Just because big government is constitutional, however, does not mean government must be big. What constitutes good political theory is a separate issue. On this point, the Mount Vernoners miss more directly, at least in terms of consistency. There’s a reason conservatives feel the urgent need to reassert fusionist principles: earlier efforts to braid the various threads of conservatism have repeatedly unraveled. 

The inherent tensions of conservatism are more glaring today than in 1960. Christian Right domestic policies and neoconservative foreign policy have little to do with small, unobtrusive government. The former’s mission is to use the government to curtail individual cultural and lifestyle choices. And an aggressive belief in the ability of the federal government to create gigantic institutions abroad – indeed, new governments – founds the latter.

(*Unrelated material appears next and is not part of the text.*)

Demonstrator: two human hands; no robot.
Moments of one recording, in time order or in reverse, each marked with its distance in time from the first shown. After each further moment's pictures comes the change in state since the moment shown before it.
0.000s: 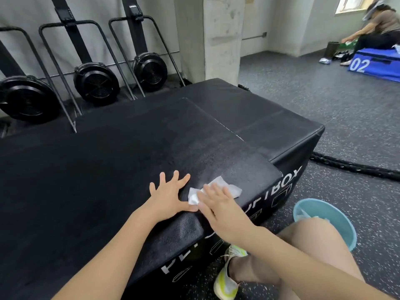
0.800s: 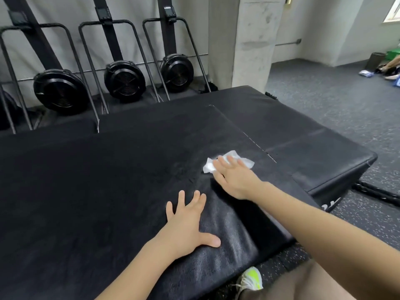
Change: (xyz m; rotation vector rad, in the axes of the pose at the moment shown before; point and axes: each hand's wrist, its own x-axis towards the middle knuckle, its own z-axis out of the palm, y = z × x) left_hand -0.002 0.004 0.000 -0.123 -0.035 -0.036; right_hand 0.169 0.080 -0.006 -0.304 -0.243 0.008
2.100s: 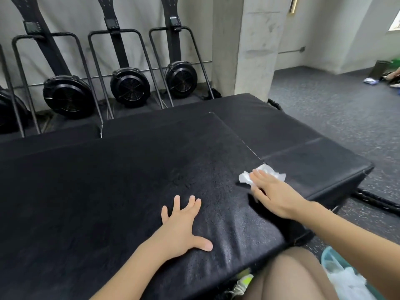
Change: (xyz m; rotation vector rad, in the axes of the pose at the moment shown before) left_hand 0.002 0.002 -0.007 -0.005 -0.022 -0.049; right_hand -0.079 0.076 -0.021 0.246 0.092 -0.053
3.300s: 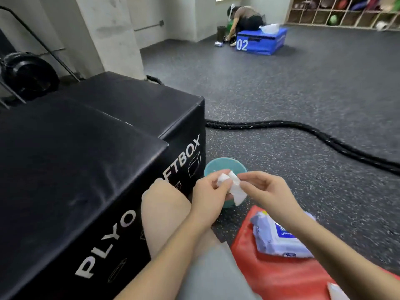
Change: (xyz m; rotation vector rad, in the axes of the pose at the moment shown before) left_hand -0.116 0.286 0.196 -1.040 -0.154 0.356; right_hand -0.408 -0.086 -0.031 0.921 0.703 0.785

The hard-core cold warriors involved with the Sharon Statement, with their opposition to illiberal totalitarianism, were more obvious bedfellows for a libertarian conservativism than neoconservatives. And as to the libertarians, why should they be enmeshed with a conservative cause that sees Christian morality as the basis for economic development, when China and Singapore show that a free market can thrive in countries hostile to religion? 

One reasonable response to this is that ideology is a process, these groups do identify with one another in some sense, and this presents a step in the direction of discovering potentially shared values. Fair enough. Burkean conservativism, however, and its commitment to organic social growth, rather than limited government based on the rule of law, might present more fertile common ground. 

This statement, in the end, is really about Presidents Bush and Obama. Its lamentations of the values of “recent decades” includes Mr. Bush’s eight momentous years and reveals the right’s now desperate attempt to find a way around that history, and return to Reagan. 

As for Mr. Obama, the statement says, “Isn’t this idea of change an empty promise or even a dangerous deception? The change we urgently need, a change consistent with the American ideal, is not movement away from but toward our founding principles.” 

Obama is at an ideological breaking point. Whether his promised reforms represented new American values, as opposed to merely new American policies, was always the lingering question. 

He attempted to sidestep the philosophy debate under the cover of “pragmatism.” But that has failed politically. 

Even if it’s mildly incoherent and historically inaccurate, the right has thrown down the ideological gauntlet. It is time Obama and the left clarify their own values.   

Jacob Bronsther, a law student at New York University and former Fulbright Scholar, writes for ThePublicPhilosopher.com.